Starting with the line that contains "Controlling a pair" and stopping after the line that contains "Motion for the", copy the entries below exactly. Include nothing else.

⁂

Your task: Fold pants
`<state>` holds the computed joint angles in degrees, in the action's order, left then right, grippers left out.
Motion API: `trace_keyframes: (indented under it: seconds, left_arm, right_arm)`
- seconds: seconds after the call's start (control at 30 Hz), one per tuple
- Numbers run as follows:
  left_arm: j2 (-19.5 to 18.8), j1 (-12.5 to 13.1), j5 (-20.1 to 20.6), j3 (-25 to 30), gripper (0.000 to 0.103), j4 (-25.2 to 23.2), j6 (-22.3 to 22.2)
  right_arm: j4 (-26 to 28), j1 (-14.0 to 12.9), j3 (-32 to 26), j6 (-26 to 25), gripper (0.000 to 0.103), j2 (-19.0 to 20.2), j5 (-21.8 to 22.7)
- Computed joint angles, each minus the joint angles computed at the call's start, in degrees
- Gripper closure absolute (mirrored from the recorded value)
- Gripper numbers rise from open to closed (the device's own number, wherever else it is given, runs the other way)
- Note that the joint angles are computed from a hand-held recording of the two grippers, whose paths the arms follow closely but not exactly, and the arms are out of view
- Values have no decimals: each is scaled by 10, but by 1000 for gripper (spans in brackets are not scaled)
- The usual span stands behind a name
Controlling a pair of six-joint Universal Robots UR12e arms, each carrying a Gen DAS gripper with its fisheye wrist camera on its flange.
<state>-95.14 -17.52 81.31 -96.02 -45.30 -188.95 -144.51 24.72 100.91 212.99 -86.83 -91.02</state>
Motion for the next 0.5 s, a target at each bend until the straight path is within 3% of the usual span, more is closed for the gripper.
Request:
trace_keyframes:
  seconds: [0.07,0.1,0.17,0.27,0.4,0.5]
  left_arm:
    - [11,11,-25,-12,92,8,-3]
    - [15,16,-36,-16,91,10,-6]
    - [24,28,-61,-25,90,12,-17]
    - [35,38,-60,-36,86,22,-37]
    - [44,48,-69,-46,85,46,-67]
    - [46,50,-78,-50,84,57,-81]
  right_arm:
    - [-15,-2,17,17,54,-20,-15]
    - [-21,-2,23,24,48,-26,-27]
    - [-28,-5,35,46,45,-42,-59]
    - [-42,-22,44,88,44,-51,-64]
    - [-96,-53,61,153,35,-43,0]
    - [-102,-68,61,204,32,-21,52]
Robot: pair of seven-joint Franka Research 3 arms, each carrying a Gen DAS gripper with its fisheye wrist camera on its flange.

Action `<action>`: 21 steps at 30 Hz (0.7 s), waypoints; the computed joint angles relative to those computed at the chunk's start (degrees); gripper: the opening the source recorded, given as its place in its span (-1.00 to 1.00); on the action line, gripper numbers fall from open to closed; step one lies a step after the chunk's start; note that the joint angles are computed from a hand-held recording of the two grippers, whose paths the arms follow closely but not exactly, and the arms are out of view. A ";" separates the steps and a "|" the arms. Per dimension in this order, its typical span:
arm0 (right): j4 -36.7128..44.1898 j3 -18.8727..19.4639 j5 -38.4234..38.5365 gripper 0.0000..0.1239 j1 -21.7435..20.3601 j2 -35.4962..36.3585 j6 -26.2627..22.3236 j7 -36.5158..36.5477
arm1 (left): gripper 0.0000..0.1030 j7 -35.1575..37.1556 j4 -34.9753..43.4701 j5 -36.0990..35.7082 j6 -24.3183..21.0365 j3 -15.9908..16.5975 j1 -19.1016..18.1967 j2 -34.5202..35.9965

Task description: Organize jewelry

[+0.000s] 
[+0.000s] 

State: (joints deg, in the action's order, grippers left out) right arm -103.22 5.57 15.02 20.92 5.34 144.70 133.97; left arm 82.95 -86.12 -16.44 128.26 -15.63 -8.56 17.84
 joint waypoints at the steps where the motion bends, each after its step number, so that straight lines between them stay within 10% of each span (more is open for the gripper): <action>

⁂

- _Finished exercise_
Controlling a pair of six-joint Universal Robots UR12e arms, each carrying a Gen DAS gripper with its fisheye wrist camera on its flange.
<state>-95.14 -17.52 81.31 -96.02 -45.30 -188.95 -144.51 24.72 100.91 212.99 -86.83 -91.02</state>
Motion for the next 0.5 s, a target at each bend until the straight path is within 3% of the usual span, more is closed for the gripper.

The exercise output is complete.